Esta metodologia permite encontrar o inesperado, o imprevisível, o novo, quer através do procedimento de realização das entrevistas, quer através dos procedimentos de análise e compreensão das mesmas, no seio do grupo de investigadores. Por oposição ao escrutínio lógico, esta metodologia permite o acesso a dimensões subjectivas inconscientes dos participantes. O foco de investigação desloca-se de um campo de significação mais superficial, literal, manifesto, para um campo de significação de natureza inconsciente e por isso latente, velado.
No entanto, a aplicação do racional psicanalítico fora do setting clínico coloca, necessariamente, questões. Enquanto que no setting clínico a solicitação para o encontro parte do paciente e é norteada por uma intenção terapêutica, no contexto de investigação a solicitação parte do investigador e tem como objetivo a produção de conhecimento. Esta diferença altera as condições do encontro e, dessa forma, desde logo, o que emerge na entrevista é, consciente e inconscientemente, influenciado por esses fatores. Dada a especificidade do método, coloca-se também a questão de existir, ou não, a necessidade de, no grupo de investigação, alguns ou todos os investigadores possuírem formação e treino analítico. Poderá este racional ser usado por grupos de investigação apenas com conhecimento teórico da psicanálise, mas sem experiência do seu uso clínico?
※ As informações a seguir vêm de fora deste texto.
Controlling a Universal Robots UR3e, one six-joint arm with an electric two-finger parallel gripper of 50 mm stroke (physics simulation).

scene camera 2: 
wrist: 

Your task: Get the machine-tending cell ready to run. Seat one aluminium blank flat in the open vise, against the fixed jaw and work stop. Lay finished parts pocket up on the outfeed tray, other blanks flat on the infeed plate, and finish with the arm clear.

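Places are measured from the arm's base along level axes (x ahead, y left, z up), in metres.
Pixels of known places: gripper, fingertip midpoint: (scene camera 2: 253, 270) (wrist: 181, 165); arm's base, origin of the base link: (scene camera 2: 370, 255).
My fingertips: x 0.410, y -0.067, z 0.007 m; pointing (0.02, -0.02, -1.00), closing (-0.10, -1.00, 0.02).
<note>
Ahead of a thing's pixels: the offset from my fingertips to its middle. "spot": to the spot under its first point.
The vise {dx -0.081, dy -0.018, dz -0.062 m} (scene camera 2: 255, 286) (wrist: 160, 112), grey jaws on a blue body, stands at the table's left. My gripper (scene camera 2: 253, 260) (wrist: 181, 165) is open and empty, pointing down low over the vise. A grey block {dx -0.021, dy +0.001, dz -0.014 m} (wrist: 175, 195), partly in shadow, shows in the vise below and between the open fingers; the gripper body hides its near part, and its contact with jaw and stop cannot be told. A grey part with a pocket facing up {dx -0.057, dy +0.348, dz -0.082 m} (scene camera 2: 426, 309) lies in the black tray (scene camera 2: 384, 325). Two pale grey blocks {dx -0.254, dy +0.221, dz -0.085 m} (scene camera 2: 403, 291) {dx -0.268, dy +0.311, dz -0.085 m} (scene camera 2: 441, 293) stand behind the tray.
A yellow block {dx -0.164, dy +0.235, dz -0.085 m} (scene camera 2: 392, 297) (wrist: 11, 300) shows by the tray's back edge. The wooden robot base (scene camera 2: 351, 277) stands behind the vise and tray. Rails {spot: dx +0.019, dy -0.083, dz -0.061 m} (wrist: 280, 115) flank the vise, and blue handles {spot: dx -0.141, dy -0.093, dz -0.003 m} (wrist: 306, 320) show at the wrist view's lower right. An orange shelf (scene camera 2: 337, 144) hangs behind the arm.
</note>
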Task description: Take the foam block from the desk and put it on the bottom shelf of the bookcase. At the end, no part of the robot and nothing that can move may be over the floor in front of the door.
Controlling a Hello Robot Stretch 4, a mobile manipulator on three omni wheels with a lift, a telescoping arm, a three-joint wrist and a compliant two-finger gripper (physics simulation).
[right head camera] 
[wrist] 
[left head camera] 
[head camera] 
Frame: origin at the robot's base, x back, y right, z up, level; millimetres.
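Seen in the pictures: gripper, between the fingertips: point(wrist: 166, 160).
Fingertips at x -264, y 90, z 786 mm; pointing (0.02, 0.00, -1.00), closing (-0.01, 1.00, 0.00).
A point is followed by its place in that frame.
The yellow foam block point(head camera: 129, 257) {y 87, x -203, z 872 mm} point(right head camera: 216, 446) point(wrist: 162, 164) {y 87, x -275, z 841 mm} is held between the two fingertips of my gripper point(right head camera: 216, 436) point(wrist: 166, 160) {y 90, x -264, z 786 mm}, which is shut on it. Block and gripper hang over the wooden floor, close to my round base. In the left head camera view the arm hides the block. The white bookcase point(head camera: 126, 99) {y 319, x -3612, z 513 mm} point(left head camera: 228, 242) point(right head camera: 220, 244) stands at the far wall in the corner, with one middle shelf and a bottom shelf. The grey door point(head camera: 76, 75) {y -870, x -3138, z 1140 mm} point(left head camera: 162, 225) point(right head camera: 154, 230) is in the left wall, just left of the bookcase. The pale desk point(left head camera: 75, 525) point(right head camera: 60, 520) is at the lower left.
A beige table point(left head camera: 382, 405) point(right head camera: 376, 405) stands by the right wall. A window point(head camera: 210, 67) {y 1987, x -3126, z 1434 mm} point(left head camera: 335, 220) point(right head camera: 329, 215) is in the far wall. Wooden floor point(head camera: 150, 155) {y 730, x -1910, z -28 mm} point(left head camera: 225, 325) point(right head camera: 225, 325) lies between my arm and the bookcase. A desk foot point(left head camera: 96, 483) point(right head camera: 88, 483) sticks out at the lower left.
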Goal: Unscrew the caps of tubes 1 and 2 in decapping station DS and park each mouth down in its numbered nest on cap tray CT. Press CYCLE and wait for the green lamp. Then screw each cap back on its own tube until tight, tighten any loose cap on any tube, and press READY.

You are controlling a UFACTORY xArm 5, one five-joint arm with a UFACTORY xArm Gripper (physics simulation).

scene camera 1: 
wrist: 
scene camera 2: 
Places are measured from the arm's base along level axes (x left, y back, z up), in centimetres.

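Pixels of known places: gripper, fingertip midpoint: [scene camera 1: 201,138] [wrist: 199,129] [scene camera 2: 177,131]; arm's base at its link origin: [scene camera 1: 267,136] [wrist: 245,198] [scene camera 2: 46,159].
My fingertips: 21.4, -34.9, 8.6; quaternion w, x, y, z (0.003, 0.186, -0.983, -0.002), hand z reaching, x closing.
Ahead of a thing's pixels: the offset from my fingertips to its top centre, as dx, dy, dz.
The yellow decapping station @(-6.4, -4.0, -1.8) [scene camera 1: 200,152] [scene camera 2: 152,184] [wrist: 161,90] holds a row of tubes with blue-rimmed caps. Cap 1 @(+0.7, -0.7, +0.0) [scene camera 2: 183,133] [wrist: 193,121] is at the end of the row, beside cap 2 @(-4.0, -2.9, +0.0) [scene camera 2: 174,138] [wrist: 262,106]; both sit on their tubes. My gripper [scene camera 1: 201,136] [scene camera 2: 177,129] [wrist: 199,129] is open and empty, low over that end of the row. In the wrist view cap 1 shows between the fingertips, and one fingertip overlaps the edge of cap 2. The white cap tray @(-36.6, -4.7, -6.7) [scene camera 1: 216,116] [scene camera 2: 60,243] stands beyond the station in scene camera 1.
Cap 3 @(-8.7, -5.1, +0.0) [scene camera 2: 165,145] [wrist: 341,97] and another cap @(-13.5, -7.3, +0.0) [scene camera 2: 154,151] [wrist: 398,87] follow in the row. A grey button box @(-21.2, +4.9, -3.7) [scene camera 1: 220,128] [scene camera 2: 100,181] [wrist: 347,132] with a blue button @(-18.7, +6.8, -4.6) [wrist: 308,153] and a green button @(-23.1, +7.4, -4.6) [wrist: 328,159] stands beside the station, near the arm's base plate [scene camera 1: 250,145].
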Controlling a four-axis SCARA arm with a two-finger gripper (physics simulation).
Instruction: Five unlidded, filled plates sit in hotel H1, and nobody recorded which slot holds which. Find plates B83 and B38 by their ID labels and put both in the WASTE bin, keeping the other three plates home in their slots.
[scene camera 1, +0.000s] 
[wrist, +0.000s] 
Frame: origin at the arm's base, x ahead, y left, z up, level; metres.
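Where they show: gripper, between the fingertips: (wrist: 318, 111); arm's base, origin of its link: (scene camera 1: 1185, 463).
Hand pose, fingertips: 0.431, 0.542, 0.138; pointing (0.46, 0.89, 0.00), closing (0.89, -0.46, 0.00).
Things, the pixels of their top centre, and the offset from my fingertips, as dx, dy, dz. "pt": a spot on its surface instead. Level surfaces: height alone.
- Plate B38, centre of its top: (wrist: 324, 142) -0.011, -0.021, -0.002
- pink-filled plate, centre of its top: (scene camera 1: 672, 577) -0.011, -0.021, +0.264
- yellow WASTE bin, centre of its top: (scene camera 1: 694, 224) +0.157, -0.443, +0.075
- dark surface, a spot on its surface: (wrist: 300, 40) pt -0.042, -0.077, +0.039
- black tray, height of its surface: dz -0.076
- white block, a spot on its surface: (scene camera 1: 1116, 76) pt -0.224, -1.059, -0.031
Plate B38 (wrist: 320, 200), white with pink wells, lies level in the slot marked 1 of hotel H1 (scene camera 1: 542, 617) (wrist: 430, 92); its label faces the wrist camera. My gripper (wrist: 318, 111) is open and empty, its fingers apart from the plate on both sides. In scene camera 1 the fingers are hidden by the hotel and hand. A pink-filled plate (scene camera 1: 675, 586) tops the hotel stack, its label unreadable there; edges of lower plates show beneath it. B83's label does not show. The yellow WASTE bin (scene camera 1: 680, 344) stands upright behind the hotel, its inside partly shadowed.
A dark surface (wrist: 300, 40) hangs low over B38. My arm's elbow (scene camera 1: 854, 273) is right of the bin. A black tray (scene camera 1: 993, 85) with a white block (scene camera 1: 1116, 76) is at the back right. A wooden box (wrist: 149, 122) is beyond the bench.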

Finalmente, no setting clínico, uma hipótese interpretativa enunciada pelo analista em sessão mobiliza uma resposta associativa do paciente, na própria sessão ou em fases posteriores do processo terapêutico, que permitirá averiguar da sua maior ou menor adequação. No contexto de investigação temos um único encontro entre investigador e participante, onde não tem lugar a exploração interpretativa. Esta é realizada apenas posteriormente, no seio do grupo de investigadores. A averiguação da adequação da linha interpretativa tem, assim, de recorrer a formas de validação cruzadas. Por um lado, é realizada através da intersecção de olhares, sensibilidades, subjetividades e reflexões dos diferentes membros do grupo. Por outro, o cruzamento da compreensão da dinâmica grupal com as notas de campo reflexivas do entrevistador permite, também, observar convergências e/ou divergências que possibilitam aprofundar a compreensão do conteúdo das entrevistas. Finalmente, a este propósito, Hollway (comunicação pessoal, 24 Setembro, 2011) e Holmes (2019) observaram que diferentes grupos de discussão/investigação expostos à mesma transcrição tendem a produzir linhas interpretativas semelhantes.
Concluindo, a explicitação aqui exposta sobre o uso de uma metodologia qualitativa psicanaliticamente informada procurou sistematizar o uso da subjetividade do investigador como forma de expandir o campo da investigação qualitativa.